Garbage Collection Log: Frequent or long garbage collection pauses can cause application threads to stall, appearing as if they are not progressing in the thread dump. By analyzing the Garbage Collection log alongside the thread dump, you can determine whether thread stalling is due to garbage collection events. For example, if you observe that threads are consistently in a WAITING state in the thread dump and there are frequent GC events in the log, this correlation can indicate that GC activity is causing the threads to pause.

netstat: Slow backend systems are another common performance bottleneck. Combining thread dumps with the netstat command is an effective way to troubleshoot this issue. The netstat command provides information about the network connections established by your application, helping you identify if threads are waiting for responses from external systems such as databases or remote services. By linking this netstat data with thread dump data, you can determine whether a high number of open connections corresponds with threads that appear to be waiting indefinitely, indicating that the bottleneck may be due to slow responses from backend systems.

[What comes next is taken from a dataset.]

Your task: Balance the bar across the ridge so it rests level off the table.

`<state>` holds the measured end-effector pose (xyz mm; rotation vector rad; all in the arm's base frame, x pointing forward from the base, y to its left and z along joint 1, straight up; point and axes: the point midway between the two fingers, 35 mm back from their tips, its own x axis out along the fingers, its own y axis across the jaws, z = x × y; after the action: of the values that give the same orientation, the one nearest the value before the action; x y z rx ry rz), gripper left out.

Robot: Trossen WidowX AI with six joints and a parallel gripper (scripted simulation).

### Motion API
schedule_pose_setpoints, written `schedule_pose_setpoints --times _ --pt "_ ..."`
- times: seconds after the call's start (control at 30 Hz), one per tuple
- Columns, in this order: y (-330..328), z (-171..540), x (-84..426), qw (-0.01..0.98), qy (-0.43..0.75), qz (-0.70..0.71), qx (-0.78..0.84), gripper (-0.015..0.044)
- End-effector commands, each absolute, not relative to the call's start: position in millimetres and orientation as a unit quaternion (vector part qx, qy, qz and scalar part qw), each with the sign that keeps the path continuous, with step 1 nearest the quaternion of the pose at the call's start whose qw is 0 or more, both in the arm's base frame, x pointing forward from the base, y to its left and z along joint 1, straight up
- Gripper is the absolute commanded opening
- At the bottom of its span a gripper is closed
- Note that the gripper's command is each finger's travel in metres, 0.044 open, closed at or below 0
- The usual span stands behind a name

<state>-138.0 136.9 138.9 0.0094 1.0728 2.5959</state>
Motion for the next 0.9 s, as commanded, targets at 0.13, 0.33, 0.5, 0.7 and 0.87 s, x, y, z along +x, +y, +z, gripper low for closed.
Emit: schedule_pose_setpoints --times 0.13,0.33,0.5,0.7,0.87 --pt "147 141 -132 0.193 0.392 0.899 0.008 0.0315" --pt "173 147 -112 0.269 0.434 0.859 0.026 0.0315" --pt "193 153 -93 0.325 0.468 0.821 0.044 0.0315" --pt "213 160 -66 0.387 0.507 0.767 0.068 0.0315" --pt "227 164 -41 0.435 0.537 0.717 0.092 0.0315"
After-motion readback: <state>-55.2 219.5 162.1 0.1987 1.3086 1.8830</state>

You can use the open-source yc script which captures 16 troubleshooting artifacts including three snapshots of thread dumps, top -H, GC Log and netstat.

4. Archive Thread Dumps Securely

Thread dumps often contain sensitive information, such as framework details, third-party libraries, hostnames, and even IP addresses. In many enterprises, production problems are diagnosed by sharing dumps across multiple locations—SRE engineers download them to local machines, upload them to shared drives, and developers and QA engineers access and transfer them multiple times. This widespread handling of dumps poses significant security risks.

To mitigate these risks, it is crucial to securely archive or purge thread dumps after analysis. If you use the yCrash tool, production dumps are securely transmitted directly from your production servers to a yCrash server running within your corporate network. This approach ensures that raw dumps remain inaccessible to individuals, and only generated reports are available for analysis. By centralizing and securing dump storage, yCrash minimizes the risk of sensitive data exposure. For more information on yCrash’s security features, refer to this documentation

5. Use Forced Option When JVM is Unresponsive

If the JVM becomes unresponsive, it might not respond to regular thread dump capture requests. In such cases, you can use the -F option with the jstack tool to force a thread dump capture. Although the dump captured using this method might be incomplete, with limited details such as missing thread states or lock information, it’s better than having no data at all. Note that the jstack -F option is not available in JDK 11 and above. In such situations, the jhsdb jstack option is a reliable alternative. If you use the open-source yc script, it automatically attempts six different options to capture thread dumps in pristine format, as detailed in this documentation.

Conclusion

By following these best practices for capturing thread dumps, you can gain valuable insights into your application’s behavior during performance issues. Whether you use automated tools like the ‘yc script’ or capture thread dumps manually, remember to prioritize data security and capture supporting artifacts for a more thorough analysis.